### [Required work]
Copy out all lines of the listing below that hold "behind".

### [Data supplied]

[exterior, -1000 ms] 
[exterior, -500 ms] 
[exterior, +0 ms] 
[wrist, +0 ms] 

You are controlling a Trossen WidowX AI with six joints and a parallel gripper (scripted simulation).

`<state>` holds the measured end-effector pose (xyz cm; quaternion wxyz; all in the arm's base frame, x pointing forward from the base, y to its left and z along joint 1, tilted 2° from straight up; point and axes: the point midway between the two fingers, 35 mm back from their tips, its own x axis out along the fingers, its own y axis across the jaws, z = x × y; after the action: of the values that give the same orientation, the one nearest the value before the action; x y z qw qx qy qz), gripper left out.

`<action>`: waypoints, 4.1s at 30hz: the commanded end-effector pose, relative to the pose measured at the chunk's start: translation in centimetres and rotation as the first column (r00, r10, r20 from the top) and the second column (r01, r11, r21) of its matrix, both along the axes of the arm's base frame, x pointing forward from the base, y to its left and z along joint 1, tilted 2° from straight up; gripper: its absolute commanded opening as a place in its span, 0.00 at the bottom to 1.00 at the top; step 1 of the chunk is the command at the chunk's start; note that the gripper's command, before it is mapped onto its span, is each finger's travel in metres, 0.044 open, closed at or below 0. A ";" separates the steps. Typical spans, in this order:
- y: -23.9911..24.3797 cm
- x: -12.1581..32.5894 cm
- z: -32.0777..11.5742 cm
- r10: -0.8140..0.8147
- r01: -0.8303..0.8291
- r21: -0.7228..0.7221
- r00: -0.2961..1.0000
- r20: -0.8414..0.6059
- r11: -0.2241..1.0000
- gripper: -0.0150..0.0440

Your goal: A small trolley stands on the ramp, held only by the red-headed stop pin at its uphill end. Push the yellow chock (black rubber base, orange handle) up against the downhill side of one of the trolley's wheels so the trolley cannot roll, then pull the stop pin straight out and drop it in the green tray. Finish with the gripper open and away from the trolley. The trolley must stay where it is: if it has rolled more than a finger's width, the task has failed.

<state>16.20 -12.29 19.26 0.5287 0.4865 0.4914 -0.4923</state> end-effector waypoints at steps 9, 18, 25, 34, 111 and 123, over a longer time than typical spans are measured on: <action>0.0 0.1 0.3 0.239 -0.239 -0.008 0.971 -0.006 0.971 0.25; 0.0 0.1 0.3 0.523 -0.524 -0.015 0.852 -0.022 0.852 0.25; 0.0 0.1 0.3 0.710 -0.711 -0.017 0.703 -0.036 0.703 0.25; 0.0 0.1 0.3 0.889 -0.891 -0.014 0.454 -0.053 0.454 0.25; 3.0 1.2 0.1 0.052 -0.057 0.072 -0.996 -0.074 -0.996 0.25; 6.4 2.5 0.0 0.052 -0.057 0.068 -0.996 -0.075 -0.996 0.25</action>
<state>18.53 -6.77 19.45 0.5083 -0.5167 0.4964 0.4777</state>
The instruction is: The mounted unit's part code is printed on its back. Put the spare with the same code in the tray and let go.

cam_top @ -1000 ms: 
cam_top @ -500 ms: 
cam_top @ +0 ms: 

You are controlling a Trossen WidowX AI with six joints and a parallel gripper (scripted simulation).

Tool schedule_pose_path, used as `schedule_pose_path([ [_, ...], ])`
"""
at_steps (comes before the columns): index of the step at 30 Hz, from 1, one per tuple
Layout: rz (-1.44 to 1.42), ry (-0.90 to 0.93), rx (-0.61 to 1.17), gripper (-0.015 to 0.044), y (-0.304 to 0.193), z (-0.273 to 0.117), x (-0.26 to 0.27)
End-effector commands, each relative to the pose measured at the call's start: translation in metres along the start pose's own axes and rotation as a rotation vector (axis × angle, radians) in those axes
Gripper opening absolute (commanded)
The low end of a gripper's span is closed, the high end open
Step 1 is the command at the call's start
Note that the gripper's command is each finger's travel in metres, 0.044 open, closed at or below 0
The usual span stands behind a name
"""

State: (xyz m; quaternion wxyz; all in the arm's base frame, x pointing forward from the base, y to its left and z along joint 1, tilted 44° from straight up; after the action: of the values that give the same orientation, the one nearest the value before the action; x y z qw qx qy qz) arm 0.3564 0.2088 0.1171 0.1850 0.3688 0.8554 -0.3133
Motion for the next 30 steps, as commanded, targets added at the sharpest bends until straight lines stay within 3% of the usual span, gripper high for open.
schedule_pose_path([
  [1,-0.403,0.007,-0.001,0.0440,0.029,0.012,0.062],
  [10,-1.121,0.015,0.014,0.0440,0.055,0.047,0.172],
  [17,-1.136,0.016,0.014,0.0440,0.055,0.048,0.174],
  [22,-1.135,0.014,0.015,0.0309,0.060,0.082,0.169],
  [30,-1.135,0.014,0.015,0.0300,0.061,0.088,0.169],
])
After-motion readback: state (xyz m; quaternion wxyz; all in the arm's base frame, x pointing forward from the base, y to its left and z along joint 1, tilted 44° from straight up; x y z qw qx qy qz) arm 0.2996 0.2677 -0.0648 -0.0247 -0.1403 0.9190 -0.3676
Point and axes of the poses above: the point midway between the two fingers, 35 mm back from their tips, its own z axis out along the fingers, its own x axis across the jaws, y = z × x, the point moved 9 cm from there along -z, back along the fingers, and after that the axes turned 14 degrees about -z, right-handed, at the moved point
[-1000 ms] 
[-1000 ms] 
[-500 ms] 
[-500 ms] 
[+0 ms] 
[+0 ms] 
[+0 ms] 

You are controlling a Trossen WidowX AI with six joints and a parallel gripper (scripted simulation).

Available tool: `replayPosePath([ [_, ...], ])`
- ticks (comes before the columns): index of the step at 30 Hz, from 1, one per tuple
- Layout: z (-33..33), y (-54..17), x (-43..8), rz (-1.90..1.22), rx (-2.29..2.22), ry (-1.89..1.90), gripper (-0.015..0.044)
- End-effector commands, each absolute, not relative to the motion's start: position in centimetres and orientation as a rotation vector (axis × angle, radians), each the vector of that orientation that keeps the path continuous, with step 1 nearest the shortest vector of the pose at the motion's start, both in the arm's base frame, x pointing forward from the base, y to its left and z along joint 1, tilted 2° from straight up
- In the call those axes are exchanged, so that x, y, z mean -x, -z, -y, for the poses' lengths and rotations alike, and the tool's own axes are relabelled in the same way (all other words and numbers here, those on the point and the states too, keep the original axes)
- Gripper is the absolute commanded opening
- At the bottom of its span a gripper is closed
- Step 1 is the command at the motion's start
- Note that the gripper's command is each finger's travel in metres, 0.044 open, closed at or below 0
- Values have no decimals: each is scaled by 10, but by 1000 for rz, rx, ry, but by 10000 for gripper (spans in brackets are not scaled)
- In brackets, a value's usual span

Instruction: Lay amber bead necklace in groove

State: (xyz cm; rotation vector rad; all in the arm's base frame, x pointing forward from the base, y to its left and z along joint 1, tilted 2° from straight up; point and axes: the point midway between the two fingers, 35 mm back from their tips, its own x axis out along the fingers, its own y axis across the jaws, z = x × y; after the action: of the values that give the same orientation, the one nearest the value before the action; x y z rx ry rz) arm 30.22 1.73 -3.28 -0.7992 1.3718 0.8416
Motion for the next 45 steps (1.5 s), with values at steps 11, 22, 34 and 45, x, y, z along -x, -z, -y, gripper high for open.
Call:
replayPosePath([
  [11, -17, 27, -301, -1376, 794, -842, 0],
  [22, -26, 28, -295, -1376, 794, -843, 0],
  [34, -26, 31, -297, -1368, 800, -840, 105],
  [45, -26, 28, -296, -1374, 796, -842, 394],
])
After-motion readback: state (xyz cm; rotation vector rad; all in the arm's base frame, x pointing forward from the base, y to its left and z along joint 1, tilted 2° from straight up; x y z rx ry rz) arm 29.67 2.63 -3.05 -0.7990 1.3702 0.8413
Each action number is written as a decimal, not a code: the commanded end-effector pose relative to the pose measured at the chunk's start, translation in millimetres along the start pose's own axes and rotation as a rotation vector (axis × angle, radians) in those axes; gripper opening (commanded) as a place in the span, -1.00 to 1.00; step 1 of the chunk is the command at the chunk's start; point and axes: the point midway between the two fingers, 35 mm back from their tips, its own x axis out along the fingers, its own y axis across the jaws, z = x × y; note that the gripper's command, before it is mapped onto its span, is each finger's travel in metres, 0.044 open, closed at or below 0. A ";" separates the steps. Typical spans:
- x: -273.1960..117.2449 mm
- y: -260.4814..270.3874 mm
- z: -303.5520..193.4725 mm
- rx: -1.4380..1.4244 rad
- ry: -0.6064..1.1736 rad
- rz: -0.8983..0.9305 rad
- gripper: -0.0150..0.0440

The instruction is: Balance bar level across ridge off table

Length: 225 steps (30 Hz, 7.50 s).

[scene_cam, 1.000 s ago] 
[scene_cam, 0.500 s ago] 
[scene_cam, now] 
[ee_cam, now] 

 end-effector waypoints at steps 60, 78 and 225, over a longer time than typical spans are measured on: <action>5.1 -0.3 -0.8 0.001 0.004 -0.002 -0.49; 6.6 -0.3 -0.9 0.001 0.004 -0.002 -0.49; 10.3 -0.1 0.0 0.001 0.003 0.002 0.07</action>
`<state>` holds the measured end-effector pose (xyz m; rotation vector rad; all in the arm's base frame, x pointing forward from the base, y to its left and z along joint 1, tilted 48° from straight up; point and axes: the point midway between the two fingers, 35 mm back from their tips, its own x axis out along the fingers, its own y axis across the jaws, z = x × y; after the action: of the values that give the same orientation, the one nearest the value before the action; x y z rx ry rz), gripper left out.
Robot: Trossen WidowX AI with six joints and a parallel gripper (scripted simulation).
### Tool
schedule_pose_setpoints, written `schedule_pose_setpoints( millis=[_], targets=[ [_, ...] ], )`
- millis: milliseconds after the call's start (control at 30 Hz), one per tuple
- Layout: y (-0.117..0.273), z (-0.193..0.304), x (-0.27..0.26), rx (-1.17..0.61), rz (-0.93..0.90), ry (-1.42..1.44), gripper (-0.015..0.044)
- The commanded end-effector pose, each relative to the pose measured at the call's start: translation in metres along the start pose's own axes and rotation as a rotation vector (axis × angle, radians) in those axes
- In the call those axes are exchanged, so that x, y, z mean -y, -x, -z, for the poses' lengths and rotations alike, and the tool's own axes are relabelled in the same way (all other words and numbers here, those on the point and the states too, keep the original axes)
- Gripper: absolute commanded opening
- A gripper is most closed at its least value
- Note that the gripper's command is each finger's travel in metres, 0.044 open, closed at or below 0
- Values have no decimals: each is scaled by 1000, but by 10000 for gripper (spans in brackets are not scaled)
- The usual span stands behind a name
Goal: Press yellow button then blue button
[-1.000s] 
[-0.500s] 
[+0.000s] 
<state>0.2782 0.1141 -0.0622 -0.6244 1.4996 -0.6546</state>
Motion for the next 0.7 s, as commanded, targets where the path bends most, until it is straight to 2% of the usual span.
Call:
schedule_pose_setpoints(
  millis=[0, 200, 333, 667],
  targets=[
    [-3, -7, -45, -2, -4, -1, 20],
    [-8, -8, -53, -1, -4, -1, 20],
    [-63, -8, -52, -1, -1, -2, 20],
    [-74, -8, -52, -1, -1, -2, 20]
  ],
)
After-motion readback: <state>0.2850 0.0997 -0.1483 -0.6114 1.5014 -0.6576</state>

### [Solution for this exercise]
The usual span stands behind a name
- The usual span stands behind a name

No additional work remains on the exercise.